- Brief: The answer must be every line of the data that holds the word "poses".

- Source material:
********

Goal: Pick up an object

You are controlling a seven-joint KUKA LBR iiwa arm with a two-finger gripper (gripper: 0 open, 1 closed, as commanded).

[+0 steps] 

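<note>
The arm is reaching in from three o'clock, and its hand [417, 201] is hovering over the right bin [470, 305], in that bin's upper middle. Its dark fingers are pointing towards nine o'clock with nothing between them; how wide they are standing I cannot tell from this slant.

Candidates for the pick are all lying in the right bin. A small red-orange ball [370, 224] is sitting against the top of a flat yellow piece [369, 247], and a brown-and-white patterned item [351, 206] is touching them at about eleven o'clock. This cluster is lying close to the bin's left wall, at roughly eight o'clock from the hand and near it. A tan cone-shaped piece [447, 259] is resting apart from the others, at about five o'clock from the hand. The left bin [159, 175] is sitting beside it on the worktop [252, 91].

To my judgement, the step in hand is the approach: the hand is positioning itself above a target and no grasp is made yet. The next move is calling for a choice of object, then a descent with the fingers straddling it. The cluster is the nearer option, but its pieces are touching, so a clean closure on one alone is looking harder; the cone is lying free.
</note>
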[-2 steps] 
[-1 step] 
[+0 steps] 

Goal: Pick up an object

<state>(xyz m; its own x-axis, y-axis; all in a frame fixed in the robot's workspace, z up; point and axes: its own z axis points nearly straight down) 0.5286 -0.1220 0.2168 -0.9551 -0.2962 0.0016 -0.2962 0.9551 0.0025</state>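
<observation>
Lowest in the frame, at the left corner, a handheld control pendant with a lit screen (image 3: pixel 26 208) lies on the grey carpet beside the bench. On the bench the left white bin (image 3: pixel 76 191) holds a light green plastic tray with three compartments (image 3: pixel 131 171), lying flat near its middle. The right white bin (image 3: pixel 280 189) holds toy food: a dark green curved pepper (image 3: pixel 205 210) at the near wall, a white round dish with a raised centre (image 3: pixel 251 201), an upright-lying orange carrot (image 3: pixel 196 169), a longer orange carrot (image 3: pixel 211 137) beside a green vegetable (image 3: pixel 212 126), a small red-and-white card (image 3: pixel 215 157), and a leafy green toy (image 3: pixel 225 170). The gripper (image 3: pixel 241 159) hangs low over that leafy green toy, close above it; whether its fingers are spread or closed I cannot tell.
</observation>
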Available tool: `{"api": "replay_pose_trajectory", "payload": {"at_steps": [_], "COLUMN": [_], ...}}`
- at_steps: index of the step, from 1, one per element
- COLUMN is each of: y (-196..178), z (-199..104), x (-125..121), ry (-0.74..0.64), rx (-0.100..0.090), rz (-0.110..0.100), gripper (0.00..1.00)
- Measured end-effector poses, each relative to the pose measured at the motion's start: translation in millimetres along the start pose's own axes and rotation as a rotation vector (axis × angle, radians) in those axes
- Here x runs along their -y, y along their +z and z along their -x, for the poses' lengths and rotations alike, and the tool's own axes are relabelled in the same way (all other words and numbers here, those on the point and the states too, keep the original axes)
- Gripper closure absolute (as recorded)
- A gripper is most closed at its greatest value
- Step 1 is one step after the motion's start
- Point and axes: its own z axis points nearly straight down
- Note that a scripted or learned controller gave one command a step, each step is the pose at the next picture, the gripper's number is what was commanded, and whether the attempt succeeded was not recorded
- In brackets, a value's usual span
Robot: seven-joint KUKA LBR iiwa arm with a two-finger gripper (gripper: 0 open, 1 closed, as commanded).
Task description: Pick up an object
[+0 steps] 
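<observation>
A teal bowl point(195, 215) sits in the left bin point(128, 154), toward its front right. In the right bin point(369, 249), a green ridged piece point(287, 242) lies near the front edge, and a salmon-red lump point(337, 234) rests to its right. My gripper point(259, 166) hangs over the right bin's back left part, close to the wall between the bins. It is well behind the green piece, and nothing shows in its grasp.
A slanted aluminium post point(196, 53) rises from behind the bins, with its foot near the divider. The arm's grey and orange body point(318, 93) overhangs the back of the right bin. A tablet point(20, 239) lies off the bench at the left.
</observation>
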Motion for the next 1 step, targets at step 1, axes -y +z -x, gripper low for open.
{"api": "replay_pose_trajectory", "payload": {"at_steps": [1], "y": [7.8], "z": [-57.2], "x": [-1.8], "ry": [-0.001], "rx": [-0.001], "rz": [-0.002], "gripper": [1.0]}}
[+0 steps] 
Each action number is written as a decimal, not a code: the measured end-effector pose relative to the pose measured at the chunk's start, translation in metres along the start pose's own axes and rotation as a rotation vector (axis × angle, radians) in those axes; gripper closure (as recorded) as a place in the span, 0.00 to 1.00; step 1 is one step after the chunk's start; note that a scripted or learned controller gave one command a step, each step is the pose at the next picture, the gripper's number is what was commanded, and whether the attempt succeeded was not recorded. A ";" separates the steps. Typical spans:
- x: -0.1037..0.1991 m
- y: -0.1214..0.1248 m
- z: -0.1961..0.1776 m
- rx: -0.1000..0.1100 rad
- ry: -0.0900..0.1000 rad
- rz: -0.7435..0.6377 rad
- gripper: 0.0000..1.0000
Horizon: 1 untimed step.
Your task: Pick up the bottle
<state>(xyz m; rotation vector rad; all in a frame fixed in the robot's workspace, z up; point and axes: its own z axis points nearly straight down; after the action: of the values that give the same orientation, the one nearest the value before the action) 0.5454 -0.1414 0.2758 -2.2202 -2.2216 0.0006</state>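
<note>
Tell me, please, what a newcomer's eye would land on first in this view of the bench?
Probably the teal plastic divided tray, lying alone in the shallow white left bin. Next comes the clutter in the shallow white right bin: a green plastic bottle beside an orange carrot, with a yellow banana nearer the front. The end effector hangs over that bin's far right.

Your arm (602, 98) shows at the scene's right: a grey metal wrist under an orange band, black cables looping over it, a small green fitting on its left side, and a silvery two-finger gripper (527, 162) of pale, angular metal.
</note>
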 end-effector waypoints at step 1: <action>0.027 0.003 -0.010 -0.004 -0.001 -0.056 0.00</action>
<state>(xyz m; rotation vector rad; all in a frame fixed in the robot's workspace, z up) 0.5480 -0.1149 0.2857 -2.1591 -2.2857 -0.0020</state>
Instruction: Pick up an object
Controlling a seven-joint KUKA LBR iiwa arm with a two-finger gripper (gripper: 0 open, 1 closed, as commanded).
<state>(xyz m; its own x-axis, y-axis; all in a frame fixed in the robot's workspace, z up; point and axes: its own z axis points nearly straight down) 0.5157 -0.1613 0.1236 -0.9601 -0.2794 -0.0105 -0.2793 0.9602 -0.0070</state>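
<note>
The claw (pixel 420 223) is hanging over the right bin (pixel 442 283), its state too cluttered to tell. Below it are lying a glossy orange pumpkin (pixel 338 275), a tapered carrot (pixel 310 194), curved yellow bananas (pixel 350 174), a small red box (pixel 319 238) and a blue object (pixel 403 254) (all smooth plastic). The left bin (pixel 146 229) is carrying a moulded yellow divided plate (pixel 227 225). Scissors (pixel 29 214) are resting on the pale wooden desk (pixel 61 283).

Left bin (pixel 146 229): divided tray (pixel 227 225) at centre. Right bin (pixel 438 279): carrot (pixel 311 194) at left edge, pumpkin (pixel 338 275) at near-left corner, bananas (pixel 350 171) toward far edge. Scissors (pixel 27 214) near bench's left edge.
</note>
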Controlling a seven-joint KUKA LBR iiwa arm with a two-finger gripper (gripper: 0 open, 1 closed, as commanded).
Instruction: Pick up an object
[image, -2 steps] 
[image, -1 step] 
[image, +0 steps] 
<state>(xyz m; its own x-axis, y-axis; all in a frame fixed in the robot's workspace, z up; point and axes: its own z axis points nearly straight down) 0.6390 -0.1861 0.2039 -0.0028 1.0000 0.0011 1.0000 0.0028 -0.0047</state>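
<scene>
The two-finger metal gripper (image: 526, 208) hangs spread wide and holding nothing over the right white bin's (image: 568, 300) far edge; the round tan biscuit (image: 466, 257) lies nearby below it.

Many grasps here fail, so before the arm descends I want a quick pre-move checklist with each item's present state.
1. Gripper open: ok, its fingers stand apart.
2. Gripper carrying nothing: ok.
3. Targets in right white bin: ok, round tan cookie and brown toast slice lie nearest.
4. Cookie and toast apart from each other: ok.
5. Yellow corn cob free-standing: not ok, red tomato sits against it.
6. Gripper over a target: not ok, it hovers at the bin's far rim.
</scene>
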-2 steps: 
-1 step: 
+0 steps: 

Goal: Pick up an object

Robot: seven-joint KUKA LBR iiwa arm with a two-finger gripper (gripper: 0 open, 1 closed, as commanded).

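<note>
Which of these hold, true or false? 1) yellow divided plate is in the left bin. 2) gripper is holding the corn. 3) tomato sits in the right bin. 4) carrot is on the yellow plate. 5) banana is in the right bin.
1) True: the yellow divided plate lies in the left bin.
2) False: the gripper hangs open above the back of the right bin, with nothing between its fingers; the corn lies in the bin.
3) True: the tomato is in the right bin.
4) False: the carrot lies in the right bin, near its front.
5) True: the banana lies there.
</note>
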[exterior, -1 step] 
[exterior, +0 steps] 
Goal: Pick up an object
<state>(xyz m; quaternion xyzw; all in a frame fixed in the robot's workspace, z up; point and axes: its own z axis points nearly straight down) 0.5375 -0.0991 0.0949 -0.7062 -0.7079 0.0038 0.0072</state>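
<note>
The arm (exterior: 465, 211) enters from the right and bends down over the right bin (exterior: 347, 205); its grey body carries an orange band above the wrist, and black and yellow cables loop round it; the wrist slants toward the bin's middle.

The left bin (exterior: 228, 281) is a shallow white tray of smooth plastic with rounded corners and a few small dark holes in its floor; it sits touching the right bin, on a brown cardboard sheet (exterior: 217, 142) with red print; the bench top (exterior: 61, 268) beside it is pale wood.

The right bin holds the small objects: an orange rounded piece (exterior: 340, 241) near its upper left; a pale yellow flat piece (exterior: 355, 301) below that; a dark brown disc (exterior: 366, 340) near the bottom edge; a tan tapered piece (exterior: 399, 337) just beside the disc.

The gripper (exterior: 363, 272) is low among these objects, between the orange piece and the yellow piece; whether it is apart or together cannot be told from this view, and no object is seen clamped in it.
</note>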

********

- Response area:
- Measured end-effector poses, each relative to the pose measured at the motion's start: translation in millimetres along the start pose's own axes and rotation as a rotation vector (axis × angle, radians) in those axes
- Here x runs along their -y, y along their +z and z along their -x, for the poses' lengths and rotations alike, and the tool's own axes are relabelled in the same way (all other words and numbers here, those on the point and the states too, keep the original axes)

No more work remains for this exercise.